Country Company Year Date
------- ------- ---- ----
A 1 2000 2000/01/02
A 1 2001 2001/01/03
A 1 2001 2001/07/02
A 1 2000 2001/08/03
B 2 2000 2001/08/03
C 3 2000 2001/08/03
I know how to count number of distinct company in each country. I did it using the following code.
proc sql;
create table lib.count as
select country, count(distinct company) as count
from lib.data
group by country;
quit;
My problem is how to count the number of distinct company-Years in each country. Essentially i want to know how many different company or same company in different year. If there are two observation for the same company in the same year, I want to count it as 1 different value. If same company have two observation in differeny year I want to count it as two different value. I want the output looks like the following (one number per country):
Country No. firm_year
A 2
B 1
C 1
Can anyone can teach me how to do it please.
A quick method is to concatenate all the variables you want to compare, creating a new variable. Something like:
data data_mod;
set data;
length company_year $ 20;
company_year= cats(company,year);
run;
Then you can run your proc sql with count(distinct company_year).
You need nested queries, as #DaBigNikoladze hinted at...
An "internal" query which will generate a list of distinct combinations of Country + Company + Year;
An "external" query which will count how many rows per country are present in the internal query.
Generate dataset
data have;
informat Country $1.
Company 1.
Year 4.
Date YYMMDD10.;
format Date YYMMDDs10.;
input country company year date;
datalines;
A 1 2000 2000/01/02
A 1 2001 2001/01/03
A 1 2001 2001/07/02
A 1 2000 2001/08/03
B 2 2000 2001/08/03
C 3 2000 2001/08/03
;
Execute query
PROC SQL;
CREATE TABLE want AS
SELECT country, Count(company) AS Firm_year
FROM (SELECT DISTINCT country, company, year FROM have)
GROUP BY country;
QUIT;
Results
Country Firm_year
A 2
B 1
C 1
proc sort data=lib.data out=temp nodupkey;
by country company year;
run;
data firm_year(keep=country cnt_fyr);
set out;
by country company year
retain cnt_fyr;
if first.country then cnt_fyr=1;
else cnt_fyr+1;
if last.country;
run;
The answer for your first question is:
data lib.count(keep=country companyCount);
set lib.data;
by country;
retain companyList '';
retain companyCount 0;
if first.country then do;
companyList = company;
companyCount = 1;
end;
else do;
if ^index(companyList, company) then do;
companyList = cats(companyList,',',company);
companyCount + 1;
end;
end;
if last.country then output;
run;
The resutl is:
Country companyCount
------- ------------
A 2
B 1
C 1
Similary you will take the number of distinct company-Years in each country.
Guess i'm a bit confused as to what you are expecting the result to look like.
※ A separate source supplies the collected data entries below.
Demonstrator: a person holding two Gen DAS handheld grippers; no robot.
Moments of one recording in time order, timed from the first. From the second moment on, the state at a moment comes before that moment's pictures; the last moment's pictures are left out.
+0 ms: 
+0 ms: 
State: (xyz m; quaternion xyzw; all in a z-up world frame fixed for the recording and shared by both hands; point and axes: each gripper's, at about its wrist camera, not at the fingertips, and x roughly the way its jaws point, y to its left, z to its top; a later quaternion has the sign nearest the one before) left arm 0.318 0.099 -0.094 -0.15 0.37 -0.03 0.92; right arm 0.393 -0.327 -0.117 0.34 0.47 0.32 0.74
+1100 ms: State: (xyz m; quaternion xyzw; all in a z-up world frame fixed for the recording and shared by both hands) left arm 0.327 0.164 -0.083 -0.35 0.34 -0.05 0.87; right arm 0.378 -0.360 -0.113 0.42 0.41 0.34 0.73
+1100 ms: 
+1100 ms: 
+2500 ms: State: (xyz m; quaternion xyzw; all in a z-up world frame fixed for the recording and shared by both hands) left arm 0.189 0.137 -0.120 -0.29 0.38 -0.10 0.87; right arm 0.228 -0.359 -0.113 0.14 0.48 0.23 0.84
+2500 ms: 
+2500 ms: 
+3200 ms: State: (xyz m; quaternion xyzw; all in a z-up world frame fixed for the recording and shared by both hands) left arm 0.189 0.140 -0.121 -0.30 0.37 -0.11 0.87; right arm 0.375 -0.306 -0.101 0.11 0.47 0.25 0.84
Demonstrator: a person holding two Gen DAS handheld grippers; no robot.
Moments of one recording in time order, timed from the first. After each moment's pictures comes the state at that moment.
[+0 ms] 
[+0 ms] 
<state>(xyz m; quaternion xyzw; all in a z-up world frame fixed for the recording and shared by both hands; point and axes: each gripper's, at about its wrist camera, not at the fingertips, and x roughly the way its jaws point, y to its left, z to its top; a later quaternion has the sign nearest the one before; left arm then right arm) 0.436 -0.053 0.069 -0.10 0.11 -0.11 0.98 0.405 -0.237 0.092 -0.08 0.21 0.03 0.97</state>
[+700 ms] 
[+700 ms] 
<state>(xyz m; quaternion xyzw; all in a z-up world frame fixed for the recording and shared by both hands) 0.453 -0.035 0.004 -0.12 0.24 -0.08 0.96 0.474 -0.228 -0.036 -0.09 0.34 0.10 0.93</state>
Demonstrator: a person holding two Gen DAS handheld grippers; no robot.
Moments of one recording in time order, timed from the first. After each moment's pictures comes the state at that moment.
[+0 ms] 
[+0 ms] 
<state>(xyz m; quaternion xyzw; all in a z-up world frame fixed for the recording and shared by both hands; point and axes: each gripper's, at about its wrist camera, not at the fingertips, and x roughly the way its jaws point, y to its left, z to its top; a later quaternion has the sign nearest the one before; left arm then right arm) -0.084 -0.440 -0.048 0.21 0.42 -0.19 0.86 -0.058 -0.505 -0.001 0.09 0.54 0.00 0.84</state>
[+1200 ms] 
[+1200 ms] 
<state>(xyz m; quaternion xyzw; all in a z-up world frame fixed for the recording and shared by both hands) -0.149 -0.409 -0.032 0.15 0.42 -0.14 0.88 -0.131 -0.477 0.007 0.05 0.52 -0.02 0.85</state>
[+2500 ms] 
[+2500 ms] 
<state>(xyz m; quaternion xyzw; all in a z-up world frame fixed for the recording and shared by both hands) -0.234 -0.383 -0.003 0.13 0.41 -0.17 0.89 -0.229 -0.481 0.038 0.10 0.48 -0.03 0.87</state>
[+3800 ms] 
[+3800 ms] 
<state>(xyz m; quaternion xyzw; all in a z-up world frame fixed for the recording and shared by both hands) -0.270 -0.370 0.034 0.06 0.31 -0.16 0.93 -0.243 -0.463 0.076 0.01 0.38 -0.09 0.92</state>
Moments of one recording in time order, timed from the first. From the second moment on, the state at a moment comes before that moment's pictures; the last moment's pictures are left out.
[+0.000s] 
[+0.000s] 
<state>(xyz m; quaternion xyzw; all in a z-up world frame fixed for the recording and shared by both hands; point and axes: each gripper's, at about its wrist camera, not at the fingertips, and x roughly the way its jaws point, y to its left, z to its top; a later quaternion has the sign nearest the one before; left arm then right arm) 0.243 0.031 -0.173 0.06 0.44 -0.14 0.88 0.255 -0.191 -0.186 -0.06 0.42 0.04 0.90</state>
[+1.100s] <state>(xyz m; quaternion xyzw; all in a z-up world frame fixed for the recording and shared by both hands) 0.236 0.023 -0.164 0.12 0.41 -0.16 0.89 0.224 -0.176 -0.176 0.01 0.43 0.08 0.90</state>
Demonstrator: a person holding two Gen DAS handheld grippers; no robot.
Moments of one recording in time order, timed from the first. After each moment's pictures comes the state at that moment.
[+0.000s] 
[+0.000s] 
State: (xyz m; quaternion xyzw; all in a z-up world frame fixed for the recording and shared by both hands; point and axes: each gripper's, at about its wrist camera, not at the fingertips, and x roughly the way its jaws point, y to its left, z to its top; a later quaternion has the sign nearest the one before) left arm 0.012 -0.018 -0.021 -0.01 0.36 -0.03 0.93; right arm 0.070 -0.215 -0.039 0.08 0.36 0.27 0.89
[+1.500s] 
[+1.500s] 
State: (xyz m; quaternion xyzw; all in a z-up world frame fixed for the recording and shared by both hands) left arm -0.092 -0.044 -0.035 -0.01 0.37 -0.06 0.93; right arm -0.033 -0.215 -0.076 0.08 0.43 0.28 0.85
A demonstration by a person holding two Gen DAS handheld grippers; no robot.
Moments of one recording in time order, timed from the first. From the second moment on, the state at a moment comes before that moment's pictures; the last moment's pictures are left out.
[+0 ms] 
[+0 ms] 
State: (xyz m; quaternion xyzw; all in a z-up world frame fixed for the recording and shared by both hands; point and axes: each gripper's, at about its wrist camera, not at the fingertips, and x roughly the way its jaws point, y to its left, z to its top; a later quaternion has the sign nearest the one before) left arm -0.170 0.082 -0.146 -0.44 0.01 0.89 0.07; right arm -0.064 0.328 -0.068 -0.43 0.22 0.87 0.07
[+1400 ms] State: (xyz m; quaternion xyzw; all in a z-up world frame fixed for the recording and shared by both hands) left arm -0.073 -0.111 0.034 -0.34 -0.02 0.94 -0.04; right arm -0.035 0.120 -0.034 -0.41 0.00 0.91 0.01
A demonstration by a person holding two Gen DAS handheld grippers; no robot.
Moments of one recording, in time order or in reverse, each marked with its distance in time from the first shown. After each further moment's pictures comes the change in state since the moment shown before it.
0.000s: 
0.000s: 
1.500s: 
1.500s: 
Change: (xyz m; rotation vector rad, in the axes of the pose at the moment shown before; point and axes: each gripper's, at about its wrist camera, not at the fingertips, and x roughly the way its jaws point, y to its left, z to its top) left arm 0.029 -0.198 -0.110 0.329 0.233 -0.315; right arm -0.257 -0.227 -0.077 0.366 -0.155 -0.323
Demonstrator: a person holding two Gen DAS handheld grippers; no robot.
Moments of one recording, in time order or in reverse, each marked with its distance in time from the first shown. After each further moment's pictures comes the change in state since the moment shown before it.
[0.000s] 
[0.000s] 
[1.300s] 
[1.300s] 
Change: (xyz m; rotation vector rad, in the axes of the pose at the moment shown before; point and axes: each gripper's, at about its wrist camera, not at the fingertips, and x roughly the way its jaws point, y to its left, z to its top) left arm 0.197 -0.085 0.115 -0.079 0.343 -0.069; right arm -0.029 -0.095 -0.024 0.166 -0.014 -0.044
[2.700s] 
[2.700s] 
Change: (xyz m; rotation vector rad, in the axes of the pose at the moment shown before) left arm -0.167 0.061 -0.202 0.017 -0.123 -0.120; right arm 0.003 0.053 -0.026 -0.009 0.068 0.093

Here is an sql method that gets the same result as posted by the other answer so far.
data temp;
attrib Country length = $10;
attrib Company length = $10;
attrib Year length = $10;
attrib Date length = $10;
input Country $ Company $ Year $ Date $;
infile datalines delimiter = '#';
datalines;
A#1#x#x1#
A#1#x#x2#
B#2#x#x1#
C#3#x#x3#
;
run;
proc sql;
create table temp2 as
select country, count(distinct Date) as count
from temp
group by country, company;
quit;